Non abbiate il tragico ardire di scegliere la vita, quella parola gonfia e fragile che non è altro che un’esca per sciocchi, un’ombra ingannevole che vi accarezza con la promessa di giorni dolci e sereni, quando in realtà vi trascina in una palude di mediocrità, fatta di affanni e giorni tutti uguali, sbiaditi come foglie d'autunno morente. Non agognate il lavoro, quella bestia ferina che vi incatena senza pietà, vi toglie il respiro e vi consuma poco a poco, come l'inesorabile erosione del tempo che non lascia nulla intatto; non cercate, dico, quella sudicia carriera, costruita su sassi aridi e polvere, che eleva solo per poi precipitare nell’abisso dell’amarezza, della stanchezza di un'anima venduta e tradita. E soprattutto, non abbracciate la famiglia, quella trappola dorata che vi lega mani e piedi in un vincolo soffocante, una prigione nascosta sotto i veli ingannevoli del "bene", del "sacrificio", mentre ogni sorriso, ogni abbraccio, altro non è che una finzione ben studiata.

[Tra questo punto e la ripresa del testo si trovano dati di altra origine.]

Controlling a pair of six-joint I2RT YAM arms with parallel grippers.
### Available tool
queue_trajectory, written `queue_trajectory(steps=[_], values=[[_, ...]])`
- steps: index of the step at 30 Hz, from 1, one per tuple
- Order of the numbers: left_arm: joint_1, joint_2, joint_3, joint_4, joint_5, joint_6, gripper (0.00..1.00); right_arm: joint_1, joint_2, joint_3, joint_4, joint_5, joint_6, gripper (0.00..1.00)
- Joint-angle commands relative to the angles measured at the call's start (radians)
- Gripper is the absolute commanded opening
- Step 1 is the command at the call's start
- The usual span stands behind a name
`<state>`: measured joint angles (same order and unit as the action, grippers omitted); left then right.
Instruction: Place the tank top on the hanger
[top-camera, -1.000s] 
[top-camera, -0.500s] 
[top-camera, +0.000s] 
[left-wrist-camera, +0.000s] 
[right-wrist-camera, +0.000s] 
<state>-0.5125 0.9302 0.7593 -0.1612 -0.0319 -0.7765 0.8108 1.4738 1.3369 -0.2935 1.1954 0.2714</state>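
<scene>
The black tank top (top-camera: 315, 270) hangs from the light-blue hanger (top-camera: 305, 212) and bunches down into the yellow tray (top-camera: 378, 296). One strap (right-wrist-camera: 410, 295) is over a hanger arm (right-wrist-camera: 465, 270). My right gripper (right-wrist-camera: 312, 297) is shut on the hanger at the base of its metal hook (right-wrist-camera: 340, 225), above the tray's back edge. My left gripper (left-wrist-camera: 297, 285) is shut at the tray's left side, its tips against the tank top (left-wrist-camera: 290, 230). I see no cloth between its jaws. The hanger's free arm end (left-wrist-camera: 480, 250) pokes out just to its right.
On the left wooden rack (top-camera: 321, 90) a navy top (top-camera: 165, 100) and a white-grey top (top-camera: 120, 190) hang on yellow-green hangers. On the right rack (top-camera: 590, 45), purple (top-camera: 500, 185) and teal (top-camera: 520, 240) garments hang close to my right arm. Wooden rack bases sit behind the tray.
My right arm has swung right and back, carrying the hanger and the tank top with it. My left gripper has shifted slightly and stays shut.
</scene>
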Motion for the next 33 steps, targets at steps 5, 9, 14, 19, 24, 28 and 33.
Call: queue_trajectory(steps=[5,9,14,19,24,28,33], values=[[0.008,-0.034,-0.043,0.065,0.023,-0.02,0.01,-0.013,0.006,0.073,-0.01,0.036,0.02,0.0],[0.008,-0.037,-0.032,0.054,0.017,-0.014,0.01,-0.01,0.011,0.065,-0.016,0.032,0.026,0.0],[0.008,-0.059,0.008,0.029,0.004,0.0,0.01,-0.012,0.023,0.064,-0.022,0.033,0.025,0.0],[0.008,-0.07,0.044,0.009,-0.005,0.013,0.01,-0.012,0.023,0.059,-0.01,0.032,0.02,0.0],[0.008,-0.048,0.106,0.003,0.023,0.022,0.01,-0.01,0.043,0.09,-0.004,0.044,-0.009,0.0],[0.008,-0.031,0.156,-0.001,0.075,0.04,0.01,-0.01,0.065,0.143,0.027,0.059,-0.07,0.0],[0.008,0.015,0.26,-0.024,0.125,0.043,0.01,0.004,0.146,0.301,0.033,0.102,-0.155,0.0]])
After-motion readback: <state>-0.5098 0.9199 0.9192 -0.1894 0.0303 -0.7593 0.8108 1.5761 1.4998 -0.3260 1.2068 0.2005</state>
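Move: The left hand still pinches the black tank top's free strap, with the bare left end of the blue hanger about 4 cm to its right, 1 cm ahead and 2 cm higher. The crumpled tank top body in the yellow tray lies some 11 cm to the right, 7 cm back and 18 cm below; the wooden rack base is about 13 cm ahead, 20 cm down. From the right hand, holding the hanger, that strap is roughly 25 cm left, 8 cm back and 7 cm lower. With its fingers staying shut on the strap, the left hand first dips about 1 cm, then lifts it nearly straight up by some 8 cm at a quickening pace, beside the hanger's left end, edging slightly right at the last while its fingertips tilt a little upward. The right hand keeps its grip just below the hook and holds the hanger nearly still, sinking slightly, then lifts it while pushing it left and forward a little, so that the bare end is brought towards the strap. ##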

Scordatevi di un maxitelevisore, monumento grottesco dell’alienazione, quella cornice luminosa che vi costringe a fissare l'abisso di esistenze finte, dipinte in colori violenti e vuoti, che vi riempie la testa di parole prive di sostanza, riducendovi a spettatori inebetiti e senza voce, schiavi di una proiezione della realtà che non esiste. Non cercate la lavatrice, non cercate la macchina, il lettore CD, l’apriscatole elettrico: aggeggi insulsi che vi ingannano facendovi credere di possedere il potere di trasformare la vita in un meccanismo oliato e scorrevole, come se l’esistenza potesse essere regolata e controllata come una macchina ben costruita. E la buona salute? Che misero inganno è mai questo, l’idea del colesterolo basso, della forma perfetta e della longevità come conquiste: come se il corpo, per quanto preservato, non fosse destinato a disgregarsi, a dissolversi nel grande nulla, a diventare polvere indistinta.
Non firmate un mutuo, quella promessa di sangue che vi lega al suolo, non lasciate che il vostro nome venga inciso su un debito che vi strangolerà ogni giorno, rendendovi schiavi di una casa che diventerà un mausoleo dei vostri sogni infranti. E scordatevi degli amici, presenze fugaci e inconsistenti che vi stanno accanto solo finché c’è luce, come fantasmi che svaniscono quando cala la notte, sempre pronti a voltare le spalle alla prima ombra di difficoltà. Non adornatevi di abiti casual, grigi e anonimi come i vostri pensieri incerti, come i vostri giorni sciupati in un eterno rimandare; lasciate perdere le valigie in tinta, i salotti in tre pezzi a rate, quella stoffa miserabile che copre solo la miseria dei desideri irrealizzati.
Non scegliete, dico, di passare le vostre giornate a chiedervi chi siete, mentre la domenica mattina scorre lenta e vuota, inghiottita dal vano tentativo di montare mobili che si spezzeranno, di costruire librerie che resteranno per sempre mezze vuote, come metafore della vostra anima mai veramente riempita. Non scegliete di sedervi, dunque, su quel divano, trono di re falliti, per lasciarvi spegnere davanti alla luce sinistra dello schermo, mentre i quiz si susseguono e le voci vi bombardano, facendovi sentire vuoti, mentre intanto le vostre mani meccanicamente afferrano cibo insipido e insignificante, come per soffocare quel grido che sale dal fondo della vostra coscienza.
E infine, non scegliete, per amor di Dio, di invecchiare in decoro e compostezza, non scegliete di scivolare in quel silenzio che porta con sé il peso della sconfitta; non lasciatevi rinchiudere in un ospizio, dove i giorni si susseguono lenti e gelidi, in attesa della morte che si avvicina piano, senza rumore, senza passione, mentre i vostri stessi figli vi disprezzano, creature egoiste e vuote che un tempo avete generato per dare un senso alla vostra misera esistenza.
Non scegliete un futuro, quella promessa velenosa e maledetta che si nasconde sotto la maschera del progresso, della modernità, del successo; non scegliete la vita, con le sue illusioni, i suoi teatrini patetici e le sue glorie destinate a perire come foglie secche. Io ho scelto di non scegliere niente di tutto questo, ho scelto di sprofondare nell’abisso, di abbandonare ogni illusione di ordine e armonia, ogni pietosa menzogna che l’esistenza possa offrire una risposta. Perché di cosa ho bisogno, davvero, in questo mare di nulla, se non del dolce veleno, la sostanza che dissolve ogni pensiero, ogni rimpianto, ogni sogno? Chi ha mai bisogno di ragioni, quando può perdersi in un oblio perfetto?